# Flooding



## bulls96 (Aug 16, 2018)

I am in an area with high likelihood of heavy rain from Hurricane Florence.

I am wondering what your experiences are driving thru flooded areas not the crazy waist deep floods but maybe more common half wheel height flooding.

In an ICE, driving thru flooded areas is accomplished as long as you keep the pedal on the gas to not let water in thru the exhaust pipes.

Our cars have batteries as floors, I wonder what are the guidelines out there in terms of driving thru mildly flooded areas.

THanks.​


----------



## SoFlaModel3 (Apr 15, 2017)

First and foremost, please stay safe!!

There is a video floating around of a Model S driving through a flooded tunnel while cars all around are stalled out. 

I don’t know if we’ve seen anything on Model 3 like that yet though.


----------



## MelindaV (Apr 2, 2016)

Im sure it goes without saying, but water can wash away a car - even fairly shallow water, so don't drive thru flooded areas if you can at all avoid it. Not just to avoid potential damage, but more importantly, injury


----------



## garsh (Apr 4, 2016)

bulls96 said:


> In an ICE, driving thru flooded areas is accomplished as long as you keep the pedal on the gas to not let water in thru the exhaust pipes.



FYI, for older vehicles where the radiator fan is driven directly by the motor (I believe all modern cars use electric fans), you have to be careful not to rev the motor too high, or the fan blades will bend from hitting the water.


> Our cars have batteries as floors, I wonder what are the guidelines out there in terms of driving thru mildly flooded areas.
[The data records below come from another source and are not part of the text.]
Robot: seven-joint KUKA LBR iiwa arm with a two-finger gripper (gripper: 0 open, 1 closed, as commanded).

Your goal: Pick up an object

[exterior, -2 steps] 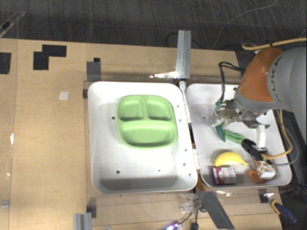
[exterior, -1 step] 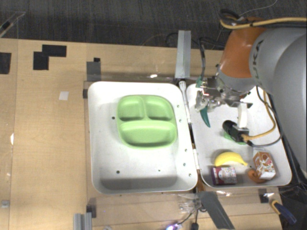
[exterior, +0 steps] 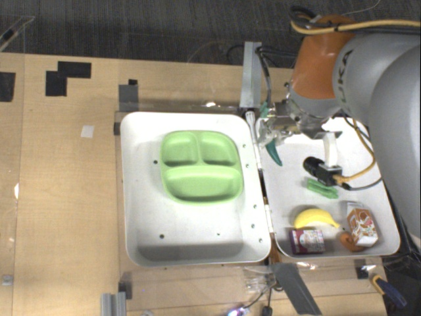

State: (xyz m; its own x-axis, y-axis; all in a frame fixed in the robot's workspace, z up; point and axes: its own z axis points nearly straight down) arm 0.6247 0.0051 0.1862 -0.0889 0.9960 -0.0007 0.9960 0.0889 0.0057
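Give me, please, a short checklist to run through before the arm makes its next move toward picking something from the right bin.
1. Gripper over the right bin: ok, near its upper left corner.
2. Object between the fingers: not ok, none seen.
3. Targets available: ok, banana, brown carton, purple packet, green piece.
4. Banana free of neighbours: not ok, the packet touches it.
5. Green divided tray out of the way: ok, in the left bin.

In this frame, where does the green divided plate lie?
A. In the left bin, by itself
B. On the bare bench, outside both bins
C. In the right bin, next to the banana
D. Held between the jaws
A: the green divided plate rests flat inside the left bin, while the banana and the other small items lie in the right bin.
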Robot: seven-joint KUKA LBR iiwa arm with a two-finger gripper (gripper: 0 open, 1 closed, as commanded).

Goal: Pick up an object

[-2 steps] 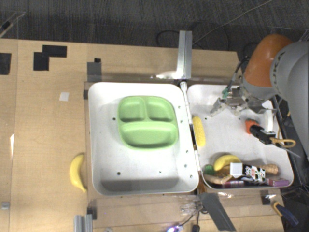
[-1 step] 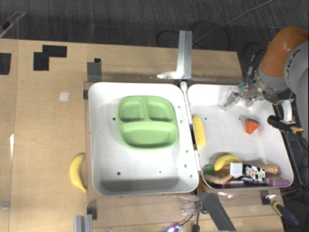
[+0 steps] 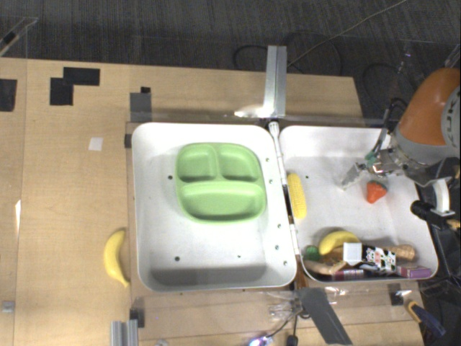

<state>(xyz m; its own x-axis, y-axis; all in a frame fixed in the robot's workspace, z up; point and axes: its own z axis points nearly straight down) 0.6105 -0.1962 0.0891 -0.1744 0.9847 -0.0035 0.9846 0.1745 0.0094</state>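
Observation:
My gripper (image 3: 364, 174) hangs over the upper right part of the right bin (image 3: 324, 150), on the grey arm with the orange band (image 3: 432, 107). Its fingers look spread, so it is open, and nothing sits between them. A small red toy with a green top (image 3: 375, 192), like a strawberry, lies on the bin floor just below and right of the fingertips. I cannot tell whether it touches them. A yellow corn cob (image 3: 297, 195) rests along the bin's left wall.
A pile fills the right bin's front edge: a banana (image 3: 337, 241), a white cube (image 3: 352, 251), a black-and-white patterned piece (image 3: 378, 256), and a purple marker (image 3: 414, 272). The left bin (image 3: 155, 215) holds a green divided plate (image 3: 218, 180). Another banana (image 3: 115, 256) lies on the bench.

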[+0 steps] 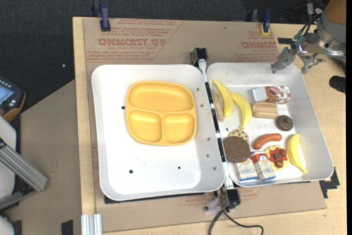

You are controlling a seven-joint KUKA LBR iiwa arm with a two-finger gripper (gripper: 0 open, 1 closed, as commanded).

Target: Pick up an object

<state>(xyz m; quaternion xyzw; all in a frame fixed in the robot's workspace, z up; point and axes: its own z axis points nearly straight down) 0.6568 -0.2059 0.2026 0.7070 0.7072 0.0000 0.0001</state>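
Observation:
My gripper (293, 61) hangs over the far rim of the right bin (316, 118), its fingers spread open with nothing between them. In that bin lie two yellow bananas (223, 99) (242, 109), a small red and white carton (276, 94), a tan bun (265, 111), a chocolate donut (284, 123), a round cookie (237, 133), a brown patty (236, 149), a red sausage (267, 141), a yellow fruit slice (296, 153), red pieces (278, 156) and two small cartons (257, 169). All of them lie nearer the camera than the gripper.
A yellow divided tray (161, 113) sits in the left bin (110, 162). Blue clamps (103, 15) (265, 21) hold the brown board at its far edge. A black bracket (199, 55) stands between the bins at the back.

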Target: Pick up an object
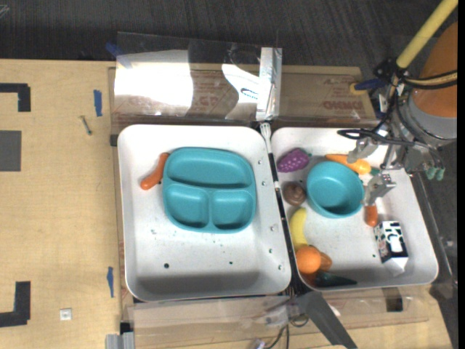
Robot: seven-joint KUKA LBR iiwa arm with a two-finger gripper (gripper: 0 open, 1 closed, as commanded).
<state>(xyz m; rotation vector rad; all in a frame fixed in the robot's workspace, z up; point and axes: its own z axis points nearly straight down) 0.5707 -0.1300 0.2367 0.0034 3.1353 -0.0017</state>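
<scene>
- The gripper [378,167] hangs over the right bin [421,264], just right of the teal bowl [334,188]; I cannot tell how its fingers stand, and nothing is visibly held.
- Likely targets lie close by: the orange piece [349,163] at the bowl's far rim and a small orange bit [371,214] just nearer. A straight descent centred on one, clear of the bowl's wall, would suit.
- Right bin count: one bowl, one purple grapes [293,160], one brown ball [293,192], one banana [298,226], one orange fruit [308,259], one black-and-white box [391,240].
- Left bin [138,267]: one teal divided plate [210,188], one carrot [154,173].
</scene>
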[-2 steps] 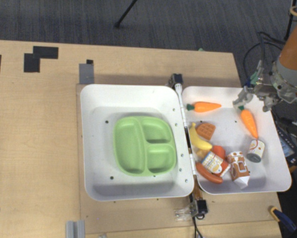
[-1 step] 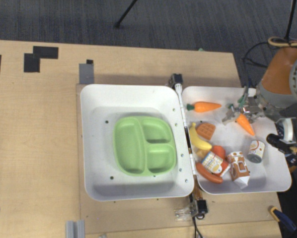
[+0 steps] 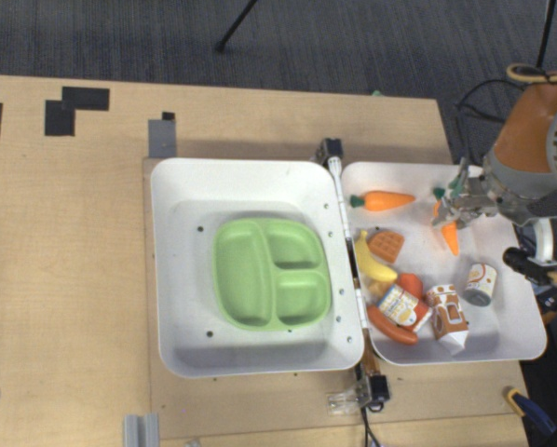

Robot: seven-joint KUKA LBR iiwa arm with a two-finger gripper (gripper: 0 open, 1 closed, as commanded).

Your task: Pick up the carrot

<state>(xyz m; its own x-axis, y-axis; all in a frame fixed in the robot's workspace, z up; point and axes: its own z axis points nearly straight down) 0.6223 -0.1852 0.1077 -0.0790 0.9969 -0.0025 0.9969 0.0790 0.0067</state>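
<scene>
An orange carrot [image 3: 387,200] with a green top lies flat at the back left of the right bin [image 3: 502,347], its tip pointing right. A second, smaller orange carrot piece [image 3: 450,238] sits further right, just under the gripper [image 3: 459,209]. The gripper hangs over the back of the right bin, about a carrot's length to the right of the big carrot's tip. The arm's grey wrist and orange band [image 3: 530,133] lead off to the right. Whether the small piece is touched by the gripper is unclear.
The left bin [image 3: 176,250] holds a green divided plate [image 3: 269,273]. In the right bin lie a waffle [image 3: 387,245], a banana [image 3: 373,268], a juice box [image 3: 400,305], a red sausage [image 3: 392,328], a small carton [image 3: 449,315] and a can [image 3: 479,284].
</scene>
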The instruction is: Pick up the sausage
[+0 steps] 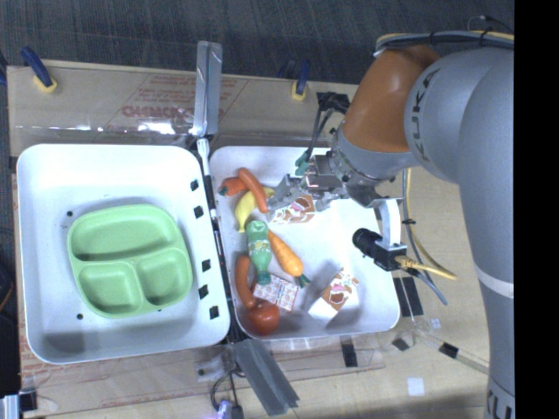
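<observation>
Camera view shows your gripper (290,192), its opening impossible to tell, low over the right bin's (377,314) far middle, while the sausage (243,282) lies nearer and to its left along the bin's left wall, long axis running far-to-near.

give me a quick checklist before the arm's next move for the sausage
1. Sausage located: ok. The sausage lies at the upper left of the right bin.
2. Pincer over the sausage: not ok. The pincer sits to its right, above a small carton.
3. Sausage between the fingers: not ok, it lies apart from them.
4. Finger opening: cannot tell, the wrist hides it.
5. Room around the sausage: not ok. A banana touches it from below.
6. Left bin: ok. The green tray is well away from the work.
</observation>
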Action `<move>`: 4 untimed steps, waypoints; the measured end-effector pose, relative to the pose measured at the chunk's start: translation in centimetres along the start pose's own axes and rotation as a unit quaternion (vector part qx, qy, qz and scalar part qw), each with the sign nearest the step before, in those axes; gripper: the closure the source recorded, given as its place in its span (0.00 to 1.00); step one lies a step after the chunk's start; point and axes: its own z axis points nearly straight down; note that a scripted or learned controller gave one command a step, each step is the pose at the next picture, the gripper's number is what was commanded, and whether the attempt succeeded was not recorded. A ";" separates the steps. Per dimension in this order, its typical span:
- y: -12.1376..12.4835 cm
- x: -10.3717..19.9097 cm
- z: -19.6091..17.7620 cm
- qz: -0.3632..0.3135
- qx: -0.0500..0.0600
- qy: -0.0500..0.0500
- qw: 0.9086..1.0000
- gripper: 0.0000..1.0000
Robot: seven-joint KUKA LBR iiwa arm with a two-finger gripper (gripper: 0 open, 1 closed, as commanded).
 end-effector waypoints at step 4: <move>7.5 -1.6 9.0 -0.076 -0.005 -0.001 0.997 1.00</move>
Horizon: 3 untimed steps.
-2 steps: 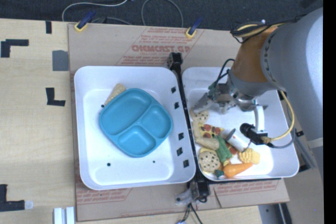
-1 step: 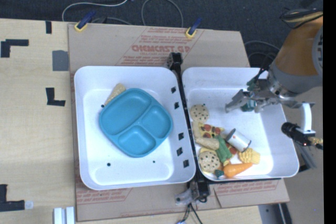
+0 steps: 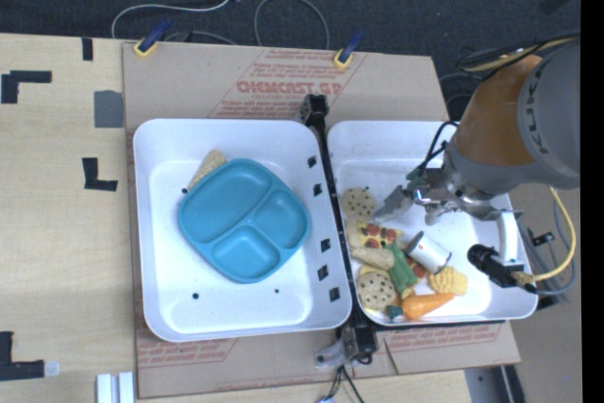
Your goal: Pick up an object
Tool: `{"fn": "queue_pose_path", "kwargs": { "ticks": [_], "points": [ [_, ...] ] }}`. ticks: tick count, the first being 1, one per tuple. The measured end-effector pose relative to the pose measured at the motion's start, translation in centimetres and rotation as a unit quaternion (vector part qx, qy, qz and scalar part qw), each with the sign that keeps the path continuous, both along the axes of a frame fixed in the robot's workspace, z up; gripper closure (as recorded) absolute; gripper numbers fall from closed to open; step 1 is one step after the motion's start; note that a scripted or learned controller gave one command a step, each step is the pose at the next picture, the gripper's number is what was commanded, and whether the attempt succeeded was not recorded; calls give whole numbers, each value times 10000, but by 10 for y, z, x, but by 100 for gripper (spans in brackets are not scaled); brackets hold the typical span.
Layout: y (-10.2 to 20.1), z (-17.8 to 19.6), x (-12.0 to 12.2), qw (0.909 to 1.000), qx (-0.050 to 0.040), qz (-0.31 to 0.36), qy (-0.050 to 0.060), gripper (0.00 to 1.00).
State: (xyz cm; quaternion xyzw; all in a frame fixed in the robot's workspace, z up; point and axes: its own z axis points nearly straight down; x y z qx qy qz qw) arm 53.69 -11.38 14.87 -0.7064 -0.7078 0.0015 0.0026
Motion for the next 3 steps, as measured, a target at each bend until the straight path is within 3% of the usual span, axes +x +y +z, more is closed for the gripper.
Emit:
{"fn": "queue_pose_path", "kwargs": {
  "ticks": [1, 2, 3],
  "points": [
    [3, -63, -7, 10000, -16, -15, -47, 0],
    [11, -60, 34, 9999, -77, -20, -63, 0],
    [11, -50, 33, 9999, -66, -39, -66, 100]
  ]
}}
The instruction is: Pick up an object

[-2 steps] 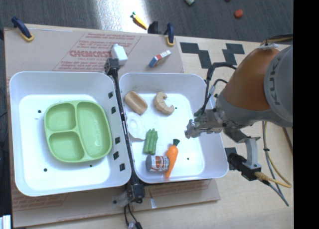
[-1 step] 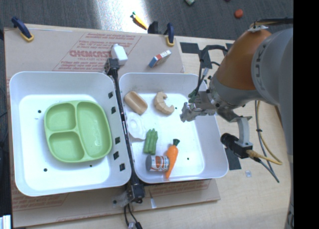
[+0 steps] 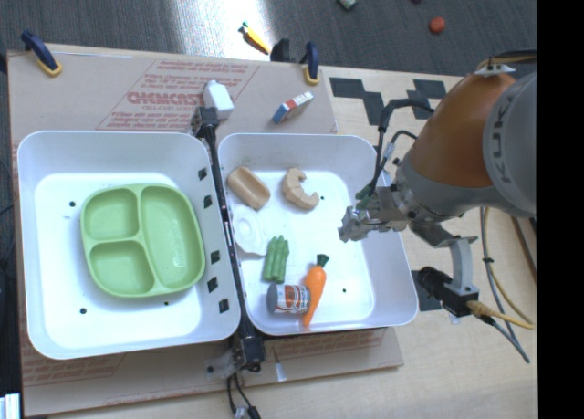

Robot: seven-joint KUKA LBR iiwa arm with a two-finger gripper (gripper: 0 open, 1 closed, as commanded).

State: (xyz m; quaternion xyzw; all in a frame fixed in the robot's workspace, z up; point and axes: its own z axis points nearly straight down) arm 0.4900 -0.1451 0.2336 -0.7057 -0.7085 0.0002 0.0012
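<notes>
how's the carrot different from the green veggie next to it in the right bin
The carrot is orange with a small green top; the green vegetable is green all over. The carrot is longer and tapers to a point, while the green vegetable is shorter and blunter. The carrot lies right beside the can; the green vegetable lies just above that can. Both lie flat, roughly lengthwise, on the floor of the right bin.

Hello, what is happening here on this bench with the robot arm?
The arm's gripper hangs over the right bin, near its right wall, with nothing held. In that bin lie a bread roll, a carrot, a small can and a green vegetable. The left bin holds a green divided plate.
</notes>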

Avoid it if possible. Those battery packs sealed, so they can withstand all sorts of splashing. But they're not sealed well enough to keep out water long-term if they're below the water line. Rich Rebuilds is trying to rebuild a Model S that was totaled from flooding. It had been sitting in water for a few days. The battery pack was shot. It's not good for the long-term survival of the car.

Now, if you *need* to drive through a flooded area for your own safety, and the car's long-term prospects are no longer your concern, then @SoFlaModel3 is correct. A Tesla can drive through flooded areas quite well. Note that it will still float, despite the heavy weight, so be careful not to go through anything too deep, or the car will be carried away, as @MelindaV says.​

__ https://twitter.com/i/web/status/744551674082136066


----------



## ssc8666 (Aug 4, 2018)

I won't risk it either. If I recall, there were couple of reports not too long ago that rear bumper fell off when driving in somewhat heavy rain. However, not sure if these are FUDs though.


----------



## garsh (Apr 4, 2016)

ssc8666 said:


> I won't risk it either. If I recall, there were couple of reports not too long ago that rear bumper fell off when driving in somewhat heavy rain. However, not sure if these are FUDs though.


Yeah, that was a strange one. I haven't heard of any additional cases since those first two.

I'm guessing the "bumper-bot" got replaced by a reliable human soon afterwards.


----------